> WHAT YOU ARE ASKED TO DO
Repeat the listing exactly, minus the pictures.

> DATA FOR ANALYSIS
———
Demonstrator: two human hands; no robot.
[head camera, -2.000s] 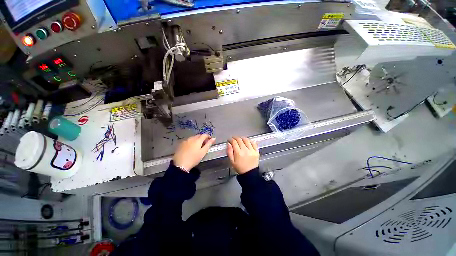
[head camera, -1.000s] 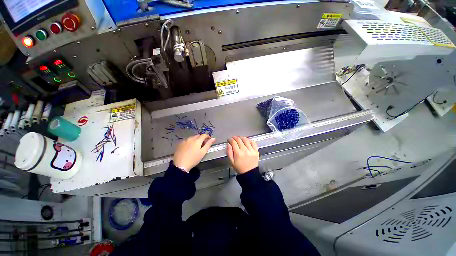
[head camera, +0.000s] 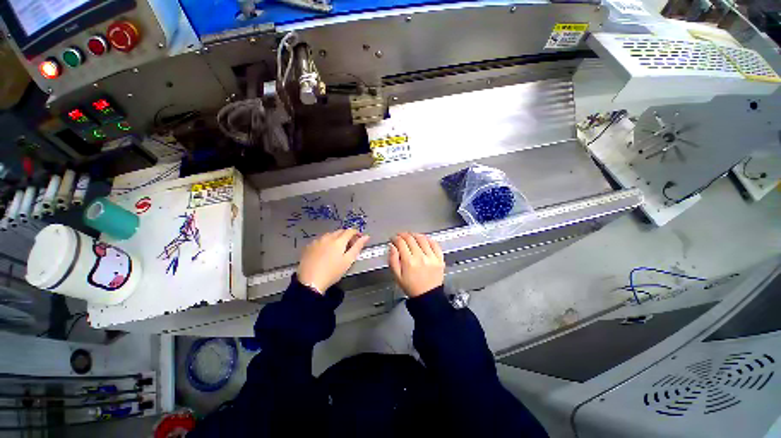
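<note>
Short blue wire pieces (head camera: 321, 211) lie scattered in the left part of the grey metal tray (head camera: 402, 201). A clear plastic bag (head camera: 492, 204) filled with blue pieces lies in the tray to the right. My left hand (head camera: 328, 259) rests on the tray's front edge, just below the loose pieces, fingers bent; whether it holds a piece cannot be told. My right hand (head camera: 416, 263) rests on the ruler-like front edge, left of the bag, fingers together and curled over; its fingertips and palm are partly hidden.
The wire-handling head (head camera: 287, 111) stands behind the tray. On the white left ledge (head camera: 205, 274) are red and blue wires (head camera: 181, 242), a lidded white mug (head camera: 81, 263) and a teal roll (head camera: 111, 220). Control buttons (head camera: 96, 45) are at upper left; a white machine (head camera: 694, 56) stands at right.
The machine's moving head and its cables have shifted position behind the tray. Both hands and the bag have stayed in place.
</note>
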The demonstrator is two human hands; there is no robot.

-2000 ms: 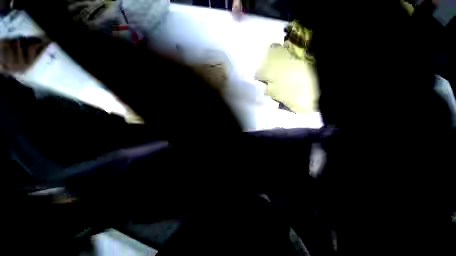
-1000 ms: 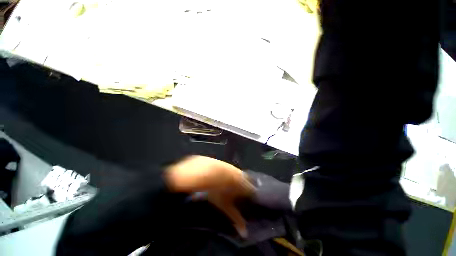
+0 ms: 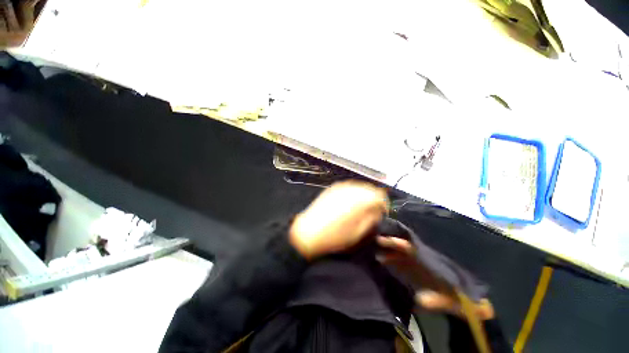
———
> SOLVED EXERCISE
Demonstrator: two human hands; no robot.
[head camera, -2.000s] 
[head camera, -1.000s] 
[head camera, +0.000s] 
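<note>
Short blue wire pieces (head camera: 321, 211) lie scattered in the left part of the grey metal tray (head camera: 402, 201). A clear plastic bag (head camera: 492, 204) filled with blue pieces lies in the tray to the right. My left hand (head camera: 328, 259) rests on the tray's front edge, just below the loose pieces, fingers bent; whether it holds a piece cannot be told. My right hand (head camera: 416, 263) rests on the ruler-like front edge, left of the bag, fingers together and curled over; its fingertips and palm are partly hidden.
The wire-handling head (head camera: 287, 111) stands behind the tray. On the white left ledge (head camera: 205, 274) are red and blue wires (head camera: 181, 242), a lidded white mug (head camera: 81, 263) and a teal roll (head camera: 111, 220). Control buttons (head camera: 96, 45) are at upper left; a white machine (head camera: 694, 56) stands at right.
The machine's moving head and its cables have shifted position behind the tray. Both hands and the bag have stayed in place.
</note>
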The demonstrator is two human hands; there is no robot.

-2000 ms: 
-1000 ms: 
+0 ms: 

The work is done, and the output is complete.